We have included three charts of the ratio between crude oil and gold futures along with 10-year Treasury yields. We are arguing that the crude oil/gold ratio is headed back to .04 which is also the same as the price of gold rising to 25 times the price of crude oil.
Through the Asian/Russian/LTCM/Brazil crises of 1998- 99 the yield on 10-year Treasuries tumbled as the crude oil/gold ratio declined below .04. The same outcome occurred at the end of 2008 to mark the low point for yields.
Upward pressure on gold and downward pressure on oil prices is pulling the ratio rapidly lower but it still somewhat ‘too high’. After yesterday’s debacle we are closer to a bottom for yields.
Equity/Bond Markets
As the price of gold struggles to lift to 25 times the price of crude oil the bond market continues to rise as equity prices decline. The ratio between the S&P 500 Index (SPX) and U.S. 30-year T-Bond futures is moving rapidly lower.
One of the key features of crashes and crises is an abrupt decline in the SPX/TBond ratio. The tendency is for this ratio to snap back to its last area of major support. The good news is that we are farther along in the process while the bad news is… that this might take a bit longer.
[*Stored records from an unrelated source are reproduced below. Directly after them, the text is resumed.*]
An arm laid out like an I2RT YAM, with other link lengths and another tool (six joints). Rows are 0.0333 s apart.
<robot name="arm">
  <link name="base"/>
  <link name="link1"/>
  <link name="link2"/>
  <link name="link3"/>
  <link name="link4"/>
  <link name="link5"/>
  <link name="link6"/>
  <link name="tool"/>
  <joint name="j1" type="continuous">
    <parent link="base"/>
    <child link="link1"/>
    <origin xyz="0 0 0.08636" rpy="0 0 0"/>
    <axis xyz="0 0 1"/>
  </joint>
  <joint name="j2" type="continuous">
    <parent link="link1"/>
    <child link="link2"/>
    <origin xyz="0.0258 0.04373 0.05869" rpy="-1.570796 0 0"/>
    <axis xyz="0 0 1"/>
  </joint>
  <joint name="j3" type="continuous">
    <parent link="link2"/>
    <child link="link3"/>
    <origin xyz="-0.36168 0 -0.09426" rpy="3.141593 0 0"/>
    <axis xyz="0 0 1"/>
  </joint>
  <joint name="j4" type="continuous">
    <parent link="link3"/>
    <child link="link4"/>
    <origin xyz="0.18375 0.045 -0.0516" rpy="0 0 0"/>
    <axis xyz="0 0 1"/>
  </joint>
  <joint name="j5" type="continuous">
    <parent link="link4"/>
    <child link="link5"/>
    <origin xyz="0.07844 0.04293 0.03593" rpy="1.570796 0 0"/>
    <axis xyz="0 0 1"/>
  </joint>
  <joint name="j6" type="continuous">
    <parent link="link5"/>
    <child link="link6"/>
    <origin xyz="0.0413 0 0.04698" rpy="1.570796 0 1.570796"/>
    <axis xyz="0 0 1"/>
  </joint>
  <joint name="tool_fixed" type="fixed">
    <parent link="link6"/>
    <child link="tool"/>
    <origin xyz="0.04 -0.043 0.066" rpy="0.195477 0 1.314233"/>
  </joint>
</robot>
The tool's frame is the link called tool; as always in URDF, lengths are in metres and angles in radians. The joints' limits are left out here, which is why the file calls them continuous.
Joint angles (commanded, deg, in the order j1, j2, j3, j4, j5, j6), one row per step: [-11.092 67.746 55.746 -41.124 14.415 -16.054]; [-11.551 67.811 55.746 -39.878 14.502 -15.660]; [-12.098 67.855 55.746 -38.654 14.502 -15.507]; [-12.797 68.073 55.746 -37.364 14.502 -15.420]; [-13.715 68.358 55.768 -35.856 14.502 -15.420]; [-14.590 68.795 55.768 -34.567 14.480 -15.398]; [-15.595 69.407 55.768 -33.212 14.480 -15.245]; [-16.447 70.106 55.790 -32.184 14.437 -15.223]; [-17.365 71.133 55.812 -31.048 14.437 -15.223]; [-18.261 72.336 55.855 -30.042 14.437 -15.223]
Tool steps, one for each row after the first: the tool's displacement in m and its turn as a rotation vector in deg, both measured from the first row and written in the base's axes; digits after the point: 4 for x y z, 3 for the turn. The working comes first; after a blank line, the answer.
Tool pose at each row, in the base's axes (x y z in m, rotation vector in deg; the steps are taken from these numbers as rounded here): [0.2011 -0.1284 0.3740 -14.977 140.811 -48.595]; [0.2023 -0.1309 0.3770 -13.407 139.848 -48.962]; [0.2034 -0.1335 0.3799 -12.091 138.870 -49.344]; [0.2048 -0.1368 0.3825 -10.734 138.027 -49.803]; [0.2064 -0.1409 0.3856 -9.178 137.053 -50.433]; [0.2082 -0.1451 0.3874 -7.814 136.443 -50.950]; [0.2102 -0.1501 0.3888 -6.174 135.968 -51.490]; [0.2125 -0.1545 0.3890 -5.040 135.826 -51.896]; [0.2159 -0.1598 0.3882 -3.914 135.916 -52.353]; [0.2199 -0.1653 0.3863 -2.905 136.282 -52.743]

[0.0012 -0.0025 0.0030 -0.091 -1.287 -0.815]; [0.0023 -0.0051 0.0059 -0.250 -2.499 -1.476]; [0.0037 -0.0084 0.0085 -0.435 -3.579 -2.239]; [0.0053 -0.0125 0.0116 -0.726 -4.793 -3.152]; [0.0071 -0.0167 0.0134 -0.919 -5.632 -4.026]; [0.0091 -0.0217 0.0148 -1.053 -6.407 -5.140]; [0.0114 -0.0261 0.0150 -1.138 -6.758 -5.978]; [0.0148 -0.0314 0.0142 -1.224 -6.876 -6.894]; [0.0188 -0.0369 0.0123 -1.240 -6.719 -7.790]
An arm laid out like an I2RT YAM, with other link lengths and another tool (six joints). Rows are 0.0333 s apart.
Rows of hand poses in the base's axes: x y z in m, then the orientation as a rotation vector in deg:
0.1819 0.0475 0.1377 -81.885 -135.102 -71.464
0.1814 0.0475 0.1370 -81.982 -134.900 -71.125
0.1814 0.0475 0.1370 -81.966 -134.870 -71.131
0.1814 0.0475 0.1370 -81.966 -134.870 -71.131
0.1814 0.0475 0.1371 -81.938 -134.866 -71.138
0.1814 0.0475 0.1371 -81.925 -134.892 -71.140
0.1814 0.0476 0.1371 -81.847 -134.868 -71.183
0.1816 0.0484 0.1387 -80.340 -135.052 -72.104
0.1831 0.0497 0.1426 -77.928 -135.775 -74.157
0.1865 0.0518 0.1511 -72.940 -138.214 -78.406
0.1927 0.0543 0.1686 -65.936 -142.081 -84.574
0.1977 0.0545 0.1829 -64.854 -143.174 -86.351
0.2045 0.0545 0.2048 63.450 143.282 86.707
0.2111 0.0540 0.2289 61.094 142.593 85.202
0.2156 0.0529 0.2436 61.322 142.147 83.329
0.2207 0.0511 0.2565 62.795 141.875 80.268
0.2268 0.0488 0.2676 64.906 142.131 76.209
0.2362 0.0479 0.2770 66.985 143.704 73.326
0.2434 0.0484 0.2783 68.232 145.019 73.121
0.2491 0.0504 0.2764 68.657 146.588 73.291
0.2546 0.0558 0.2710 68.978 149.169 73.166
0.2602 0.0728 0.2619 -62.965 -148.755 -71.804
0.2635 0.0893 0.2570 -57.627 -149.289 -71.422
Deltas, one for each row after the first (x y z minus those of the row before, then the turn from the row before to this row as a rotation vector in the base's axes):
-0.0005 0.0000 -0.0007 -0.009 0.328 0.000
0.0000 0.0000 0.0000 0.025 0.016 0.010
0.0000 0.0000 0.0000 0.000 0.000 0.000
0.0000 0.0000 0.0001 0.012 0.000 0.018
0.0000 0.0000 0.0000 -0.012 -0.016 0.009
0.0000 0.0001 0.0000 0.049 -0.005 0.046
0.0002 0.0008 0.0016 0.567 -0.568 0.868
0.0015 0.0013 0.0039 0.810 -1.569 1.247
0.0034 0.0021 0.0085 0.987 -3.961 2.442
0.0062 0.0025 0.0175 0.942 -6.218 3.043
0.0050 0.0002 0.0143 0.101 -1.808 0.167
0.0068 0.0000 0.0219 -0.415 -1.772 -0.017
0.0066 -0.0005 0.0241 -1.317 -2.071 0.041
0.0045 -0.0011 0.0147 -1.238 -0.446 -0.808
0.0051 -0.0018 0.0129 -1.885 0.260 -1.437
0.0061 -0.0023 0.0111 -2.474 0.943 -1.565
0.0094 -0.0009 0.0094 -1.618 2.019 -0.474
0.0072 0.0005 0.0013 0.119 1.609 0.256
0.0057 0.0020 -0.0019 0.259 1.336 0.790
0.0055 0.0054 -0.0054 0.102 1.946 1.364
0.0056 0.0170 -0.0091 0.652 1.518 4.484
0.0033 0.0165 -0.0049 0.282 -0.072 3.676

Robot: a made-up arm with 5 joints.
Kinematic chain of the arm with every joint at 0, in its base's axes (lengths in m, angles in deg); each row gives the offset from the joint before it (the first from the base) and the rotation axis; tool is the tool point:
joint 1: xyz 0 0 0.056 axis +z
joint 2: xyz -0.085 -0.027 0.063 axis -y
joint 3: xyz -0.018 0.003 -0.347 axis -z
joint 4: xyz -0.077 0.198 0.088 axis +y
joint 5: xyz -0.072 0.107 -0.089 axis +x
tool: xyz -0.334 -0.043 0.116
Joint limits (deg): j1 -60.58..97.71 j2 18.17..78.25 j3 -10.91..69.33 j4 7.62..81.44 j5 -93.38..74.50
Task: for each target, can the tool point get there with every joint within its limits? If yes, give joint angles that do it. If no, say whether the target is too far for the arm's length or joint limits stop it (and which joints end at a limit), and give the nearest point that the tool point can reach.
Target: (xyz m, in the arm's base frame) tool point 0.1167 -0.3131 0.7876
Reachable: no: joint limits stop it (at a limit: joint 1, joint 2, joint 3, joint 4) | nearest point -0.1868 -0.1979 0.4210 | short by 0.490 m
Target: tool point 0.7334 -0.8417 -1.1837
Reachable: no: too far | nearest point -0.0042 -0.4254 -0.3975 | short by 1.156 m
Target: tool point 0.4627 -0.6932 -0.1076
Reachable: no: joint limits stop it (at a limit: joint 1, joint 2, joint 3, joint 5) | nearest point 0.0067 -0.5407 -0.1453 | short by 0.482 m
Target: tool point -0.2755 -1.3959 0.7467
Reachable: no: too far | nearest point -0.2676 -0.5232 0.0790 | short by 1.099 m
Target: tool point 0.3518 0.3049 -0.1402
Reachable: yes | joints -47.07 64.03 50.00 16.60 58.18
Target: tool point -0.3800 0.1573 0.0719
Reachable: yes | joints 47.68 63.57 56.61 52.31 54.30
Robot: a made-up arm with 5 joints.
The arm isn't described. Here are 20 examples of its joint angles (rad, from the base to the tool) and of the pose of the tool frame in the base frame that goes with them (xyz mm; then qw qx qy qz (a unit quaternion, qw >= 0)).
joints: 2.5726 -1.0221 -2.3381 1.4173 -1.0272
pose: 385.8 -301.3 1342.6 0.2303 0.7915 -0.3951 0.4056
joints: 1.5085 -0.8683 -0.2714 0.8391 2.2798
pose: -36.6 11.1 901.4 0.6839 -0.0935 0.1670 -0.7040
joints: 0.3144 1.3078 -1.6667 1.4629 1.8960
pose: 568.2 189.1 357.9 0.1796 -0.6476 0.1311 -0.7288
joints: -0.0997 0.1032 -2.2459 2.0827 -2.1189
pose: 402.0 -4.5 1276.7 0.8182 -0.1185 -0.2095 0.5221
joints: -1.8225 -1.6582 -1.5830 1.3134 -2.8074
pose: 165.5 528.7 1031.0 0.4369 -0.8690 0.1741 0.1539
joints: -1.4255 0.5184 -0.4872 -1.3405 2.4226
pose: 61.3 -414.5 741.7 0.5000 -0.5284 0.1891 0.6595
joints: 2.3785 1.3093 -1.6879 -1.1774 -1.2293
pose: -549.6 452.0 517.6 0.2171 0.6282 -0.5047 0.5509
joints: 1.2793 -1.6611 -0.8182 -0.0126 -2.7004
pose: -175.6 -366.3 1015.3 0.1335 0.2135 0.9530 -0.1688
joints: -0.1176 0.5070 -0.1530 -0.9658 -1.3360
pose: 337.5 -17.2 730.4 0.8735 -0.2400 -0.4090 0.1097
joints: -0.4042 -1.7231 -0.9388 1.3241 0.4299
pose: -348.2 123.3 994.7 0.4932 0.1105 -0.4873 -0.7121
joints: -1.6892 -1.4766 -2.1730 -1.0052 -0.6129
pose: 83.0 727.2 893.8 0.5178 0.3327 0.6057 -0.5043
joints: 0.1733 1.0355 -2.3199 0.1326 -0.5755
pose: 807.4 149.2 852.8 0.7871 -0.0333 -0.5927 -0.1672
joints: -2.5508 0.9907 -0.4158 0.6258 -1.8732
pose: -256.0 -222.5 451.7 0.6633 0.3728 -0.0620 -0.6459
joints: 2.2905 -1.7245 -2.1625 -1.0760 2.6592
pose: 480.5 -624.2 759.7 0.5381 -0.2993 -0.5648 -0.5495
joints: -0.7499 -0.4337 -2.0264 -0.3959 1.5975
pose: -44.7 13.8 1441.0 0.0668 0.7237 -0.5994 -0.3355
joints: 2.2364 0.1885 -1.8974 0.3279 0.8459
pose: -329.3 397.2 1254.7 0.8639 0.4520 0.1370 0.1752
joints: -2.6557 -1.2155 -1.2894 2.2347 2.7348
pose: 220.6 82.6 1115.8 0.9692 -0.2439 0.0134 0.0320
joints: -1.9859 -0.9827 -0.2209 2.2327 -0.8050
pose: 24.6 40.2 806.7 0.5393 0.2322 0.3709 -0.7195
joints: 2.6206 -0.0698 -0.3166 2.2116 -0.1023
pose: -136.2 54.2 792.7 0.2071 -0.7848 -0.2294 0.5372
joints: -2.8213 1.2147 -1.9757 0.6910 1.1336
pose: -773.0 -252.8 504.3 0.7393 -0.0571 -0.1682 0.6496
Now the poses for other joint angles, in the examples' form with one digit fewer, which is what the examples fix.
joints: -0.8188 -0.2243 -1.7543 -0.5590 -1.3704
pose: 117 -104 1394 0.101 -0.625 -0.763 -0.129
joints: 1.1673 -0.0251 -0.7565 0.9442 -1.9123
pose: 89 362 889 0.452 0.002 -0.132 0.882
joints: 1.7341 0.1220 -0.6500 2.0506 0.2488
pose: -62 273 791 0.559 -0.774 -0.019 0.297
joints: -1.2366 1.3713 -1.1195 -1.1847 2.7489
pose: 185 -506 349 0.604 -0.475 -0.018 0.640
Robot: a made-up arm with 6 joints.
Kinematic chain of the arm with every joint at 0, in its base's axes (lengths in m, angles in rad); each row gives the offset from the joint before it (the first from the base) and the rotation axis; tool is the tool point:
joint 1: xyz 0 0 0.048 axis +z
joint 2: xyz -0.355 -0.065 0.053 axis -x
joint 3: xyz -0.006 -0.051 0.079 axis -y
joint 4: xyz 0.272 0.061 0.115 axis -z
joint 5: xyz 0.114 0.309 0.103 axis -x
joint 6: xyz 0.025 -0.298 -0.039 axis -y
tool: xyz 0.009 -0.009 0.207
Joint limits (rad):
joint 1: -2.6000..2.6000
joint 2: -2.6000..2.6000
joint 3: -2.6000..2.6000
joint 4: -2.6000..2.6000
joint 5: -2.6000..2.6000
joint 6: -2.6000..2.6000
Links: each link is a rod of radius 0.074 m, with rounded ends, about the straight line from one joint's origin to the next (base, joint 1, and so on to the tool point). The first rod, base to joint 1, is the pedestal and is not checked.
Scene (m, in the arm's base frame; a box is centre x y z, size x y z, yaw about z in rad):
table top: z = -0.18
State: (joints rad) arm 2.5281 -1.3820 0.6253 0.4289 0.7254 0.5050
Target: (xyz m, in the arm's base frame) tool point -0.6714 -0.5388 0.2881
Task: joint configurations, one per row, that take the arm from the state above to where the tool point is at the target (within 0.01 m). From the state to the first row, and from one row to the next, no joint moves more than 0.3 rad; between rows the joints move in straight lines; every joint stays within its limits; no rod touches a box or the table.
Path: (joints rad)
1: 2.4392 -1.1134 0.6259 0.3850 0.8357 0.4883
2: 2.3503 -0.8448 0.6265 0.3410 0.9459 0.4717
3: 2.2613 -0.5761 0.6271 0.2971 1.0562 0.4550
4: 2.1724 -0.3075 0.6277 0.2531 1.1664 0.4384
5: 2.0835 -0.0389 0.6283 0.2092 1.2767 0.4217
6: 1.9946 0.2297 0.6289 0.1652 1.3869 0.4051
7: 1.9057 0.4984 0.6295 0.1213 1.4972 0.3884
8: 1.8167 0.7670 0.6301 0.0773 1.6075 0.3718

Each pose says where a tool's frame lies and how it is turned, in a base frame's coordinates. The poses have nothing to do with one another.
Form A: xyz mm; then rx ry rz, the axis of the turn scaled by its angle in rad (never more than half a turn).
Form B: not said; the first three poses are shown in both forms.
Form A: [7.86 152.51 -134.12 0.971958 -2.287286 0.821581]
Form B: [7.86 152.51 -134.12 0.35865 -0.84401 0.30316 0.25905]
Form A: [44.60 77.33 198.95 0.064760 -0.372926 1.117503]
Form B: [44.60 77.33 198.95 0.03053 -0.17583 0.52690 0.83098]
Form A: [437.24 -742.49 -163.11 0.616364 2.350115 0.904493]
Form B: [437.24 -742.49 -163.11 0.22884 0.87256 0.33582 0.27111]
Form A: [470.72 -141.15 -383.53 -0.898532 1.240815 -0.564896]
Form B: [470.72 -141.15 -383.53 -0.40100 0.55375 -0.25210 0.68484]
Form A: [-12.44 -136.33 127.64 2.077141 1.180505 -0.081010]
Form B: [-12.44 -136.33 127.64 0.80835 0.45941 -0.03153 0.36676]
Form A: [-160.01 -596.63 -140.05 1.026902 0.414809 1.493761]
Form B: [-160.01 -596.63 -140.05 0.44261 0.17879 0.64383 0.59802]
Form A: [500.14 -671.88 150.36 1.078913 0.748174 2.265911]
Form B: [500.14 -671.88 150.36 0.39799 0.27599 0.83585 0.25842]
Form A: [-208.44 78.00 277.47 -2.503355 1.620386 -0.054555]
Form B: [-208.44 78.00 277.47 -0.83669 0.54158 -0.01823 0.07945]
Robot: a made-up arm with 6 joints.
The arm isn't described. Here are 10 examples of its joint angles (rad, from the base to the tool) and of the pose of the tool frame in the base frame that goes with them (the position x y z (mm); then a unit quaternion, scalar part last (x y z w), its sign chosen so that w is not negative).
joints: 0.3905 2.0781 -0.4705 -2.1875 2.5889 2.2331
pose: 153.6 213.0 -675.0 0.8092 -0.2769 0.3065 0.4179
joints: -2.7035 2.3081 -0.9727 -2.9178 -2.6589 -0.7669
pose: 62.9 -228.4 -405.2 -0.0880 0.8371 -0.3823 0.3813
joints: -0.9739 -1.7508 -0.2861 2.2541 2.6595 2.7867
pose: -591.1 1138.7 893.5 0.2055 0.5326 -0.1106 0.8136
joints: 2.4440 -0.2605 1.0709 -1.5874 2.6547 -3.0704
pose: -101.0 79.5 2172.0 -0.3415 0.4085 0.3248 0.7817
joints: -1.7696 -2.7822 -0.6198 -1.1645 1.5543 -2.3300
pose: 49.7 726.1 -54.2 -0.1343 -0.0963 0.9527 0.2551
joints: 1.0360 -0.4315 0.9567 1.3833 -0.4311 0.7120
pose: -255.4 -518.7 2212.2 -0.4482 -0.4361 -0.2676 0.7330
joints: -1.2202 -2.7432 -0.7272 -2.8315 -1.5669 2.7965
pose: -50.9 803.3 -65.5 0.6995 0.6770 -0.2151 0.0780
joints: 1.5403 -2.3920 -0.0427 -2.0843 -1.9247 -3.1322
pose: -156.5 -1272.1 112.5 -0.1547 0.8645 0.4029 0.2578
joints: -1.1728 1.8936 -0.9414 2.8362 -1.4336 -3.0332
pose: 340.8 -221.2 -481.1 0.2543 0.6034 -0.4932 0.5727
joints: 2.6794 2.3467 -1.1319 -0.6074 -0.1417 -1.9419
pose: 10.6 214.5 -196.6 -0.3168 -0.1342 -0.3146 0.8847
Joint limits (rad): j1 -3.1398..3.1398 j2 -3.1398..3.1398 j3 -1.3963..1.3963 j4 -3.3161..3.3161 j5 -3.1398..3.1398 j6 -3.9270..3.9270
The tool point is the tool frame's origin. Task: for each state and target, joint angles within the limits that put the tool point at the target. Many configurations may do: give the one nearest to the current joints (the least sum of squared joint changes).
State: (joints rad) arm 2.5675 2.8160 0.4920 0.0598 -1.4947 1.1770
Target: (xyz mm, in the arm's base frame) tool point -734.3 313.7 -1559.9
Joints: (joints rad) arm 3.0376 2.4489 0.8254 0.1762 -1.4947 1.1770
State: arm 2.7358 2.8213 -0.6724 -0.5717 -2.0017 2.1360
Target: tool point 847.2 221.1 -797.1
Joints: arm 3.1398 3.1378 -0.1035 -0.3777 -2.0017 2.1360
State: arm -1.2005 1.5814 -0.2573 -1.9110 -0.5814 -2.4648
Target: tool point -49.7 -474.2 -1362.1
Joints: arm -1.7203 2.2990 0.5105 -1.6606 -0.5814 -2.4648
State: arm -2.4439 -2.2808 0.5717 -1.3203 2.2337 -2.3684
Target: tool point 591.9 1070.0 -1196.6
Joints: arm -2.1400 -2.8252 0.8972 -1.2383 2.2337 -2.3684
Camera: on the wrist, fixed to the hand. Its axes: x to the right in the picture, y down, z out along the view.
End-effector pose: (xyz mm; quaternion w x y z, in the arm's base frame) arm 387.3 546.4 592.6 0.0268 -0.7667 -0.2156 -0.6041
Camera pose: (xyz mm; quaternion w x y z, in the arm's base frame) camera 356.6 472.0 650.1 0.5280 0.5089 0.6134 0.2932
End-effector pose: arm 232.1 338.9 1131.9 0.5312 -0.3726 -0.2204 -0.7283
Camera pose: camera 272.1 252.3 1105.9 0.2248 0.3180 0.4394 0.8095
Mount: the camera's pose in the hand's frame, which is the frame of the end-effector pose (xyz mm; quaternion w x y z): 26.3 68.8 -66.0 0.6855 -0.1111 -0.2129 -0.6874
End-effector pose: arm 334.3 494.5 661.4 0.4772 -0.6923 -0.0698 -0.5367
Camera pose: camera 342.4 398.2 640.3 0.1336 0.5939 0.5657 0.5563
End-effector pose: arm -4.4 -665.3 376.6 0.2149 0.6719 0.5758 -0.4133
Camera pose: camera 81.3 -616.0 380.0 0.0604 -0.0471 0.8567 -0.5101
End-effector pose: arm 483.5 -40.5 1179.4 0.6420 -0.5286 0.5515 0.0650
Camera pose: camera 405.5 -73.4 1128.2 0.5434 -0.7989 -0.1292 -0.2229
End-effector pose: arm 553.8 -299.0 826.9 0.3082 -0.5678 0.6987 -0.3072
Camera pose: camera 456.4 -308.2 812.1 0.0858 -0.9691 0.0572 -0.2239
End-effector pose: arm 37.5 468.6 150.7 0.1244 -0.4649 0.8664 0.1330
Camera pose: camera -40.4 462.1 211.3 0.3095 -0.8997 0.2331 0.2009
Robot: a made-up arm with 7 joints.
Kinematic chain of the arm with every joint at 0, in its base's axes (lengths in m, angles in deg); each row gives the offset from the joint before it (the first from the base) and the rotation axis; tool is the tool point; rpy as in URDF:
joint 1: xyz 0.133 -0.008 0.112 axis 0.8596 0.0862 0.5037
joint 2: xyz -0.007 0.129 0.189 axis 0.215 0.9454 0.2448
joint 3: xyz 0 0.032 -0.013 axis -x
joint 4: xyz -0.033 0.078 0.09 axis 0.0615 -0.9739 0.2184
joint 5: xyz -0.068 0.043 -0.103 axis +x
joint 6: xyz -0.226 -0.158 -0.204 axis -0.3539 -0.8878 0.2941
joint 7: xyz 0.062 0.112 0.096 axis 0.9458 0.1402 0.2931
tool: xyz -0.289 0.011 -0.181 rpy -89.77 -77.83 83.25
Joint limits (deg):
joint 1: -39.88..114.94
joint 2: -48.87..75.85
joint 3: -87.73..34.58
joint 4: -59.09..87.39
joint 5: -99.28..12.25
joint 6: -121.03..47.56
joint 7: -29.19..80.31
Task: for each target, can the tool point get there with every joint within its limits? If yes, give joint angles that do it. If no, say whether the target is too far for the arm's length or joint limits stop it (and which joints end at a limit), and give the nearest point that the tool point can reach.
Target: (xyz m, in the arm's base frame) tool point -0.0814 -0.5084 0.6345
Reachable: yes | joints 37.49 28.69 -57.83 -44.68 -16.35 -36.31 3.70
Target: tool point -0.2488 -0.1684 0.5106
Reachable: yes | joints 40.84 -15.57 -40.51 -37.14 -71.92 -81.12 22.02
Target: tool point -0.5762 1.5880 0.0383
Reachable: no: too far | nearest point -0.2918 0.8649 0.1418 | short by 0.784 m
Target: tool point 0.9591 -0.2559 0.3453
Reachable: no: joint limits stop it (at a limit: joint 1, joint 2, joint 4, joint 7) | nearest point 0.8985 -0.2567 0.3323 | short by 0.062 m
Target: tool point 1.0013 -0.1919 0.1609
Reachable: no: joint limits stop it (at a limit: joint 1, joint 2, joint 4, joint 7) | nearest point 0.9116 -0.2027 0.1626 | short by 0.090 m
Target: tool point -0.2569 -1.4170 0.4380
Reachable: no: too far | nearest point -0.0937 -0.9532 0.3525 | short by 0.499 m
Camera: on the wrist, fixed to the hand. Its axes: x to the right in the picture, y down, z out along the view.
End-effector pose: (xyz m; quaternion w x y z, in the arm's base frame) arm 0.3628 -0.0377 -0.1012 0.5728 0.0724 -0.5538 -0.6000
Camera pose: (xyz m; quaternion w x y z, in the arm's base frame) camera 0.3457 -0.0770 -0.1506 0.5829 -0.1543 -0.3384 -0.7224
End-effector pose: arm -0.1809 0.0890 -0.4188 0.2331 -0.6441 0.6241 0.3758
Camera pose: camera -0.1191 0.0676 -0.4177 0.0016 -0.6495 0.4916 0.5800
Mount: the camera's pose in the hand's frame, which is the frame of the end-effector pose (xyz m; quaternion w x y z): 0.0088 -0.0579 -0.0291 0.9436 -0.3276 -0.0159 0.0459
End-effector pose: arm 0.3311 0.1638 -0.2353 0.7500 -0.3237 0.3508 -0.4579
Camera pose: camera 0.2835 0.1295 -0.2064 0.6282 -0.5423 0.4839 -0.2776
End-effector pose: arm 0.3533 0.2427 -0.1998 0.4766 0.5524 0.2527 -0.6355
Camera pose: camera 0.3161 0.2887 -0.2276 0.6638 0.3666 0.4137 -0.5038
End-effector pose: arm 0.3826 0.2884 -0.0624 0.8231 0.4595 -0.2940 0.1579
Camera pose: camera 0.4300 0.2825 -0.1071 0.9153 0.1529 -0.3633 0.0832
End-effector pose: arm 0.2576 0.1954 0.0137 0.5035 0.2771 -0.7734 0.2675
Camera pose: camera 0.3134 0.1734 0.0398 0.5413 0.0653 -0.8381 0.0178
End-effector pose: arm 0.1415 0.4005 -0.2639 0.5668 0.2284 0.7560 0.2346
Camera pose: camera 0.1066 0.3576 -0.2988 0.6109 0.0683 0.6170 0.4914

At top right is a chart of the SPX/TBond ratio from 1987. Notice how the ratio drove higher with commodity prices through 1987 before snapping all the way back down to levels close to those from 1986. The ratio bottomed around the time that the moving average lines ‘crossed’ in December of 1987.
Below right is the same ratio from 1998. The late-summer crisis trend pulled the ratio back to the levels of one year previous with the ratio making a bottom around the time that the moving average lines ‘crossed’ to the down side.
If we use the same template for the current market then the SPX/TBond ratio would be expected to decline back to the levels of August of last year with a low point reached around the time that the 50-day e.m.a. line moved down through the 200-day e.m.a. line.
The good news is that something close to 8:1 might well be enough to set a bottom. The bad news is that it might take a bit longer before the moving average lines converge.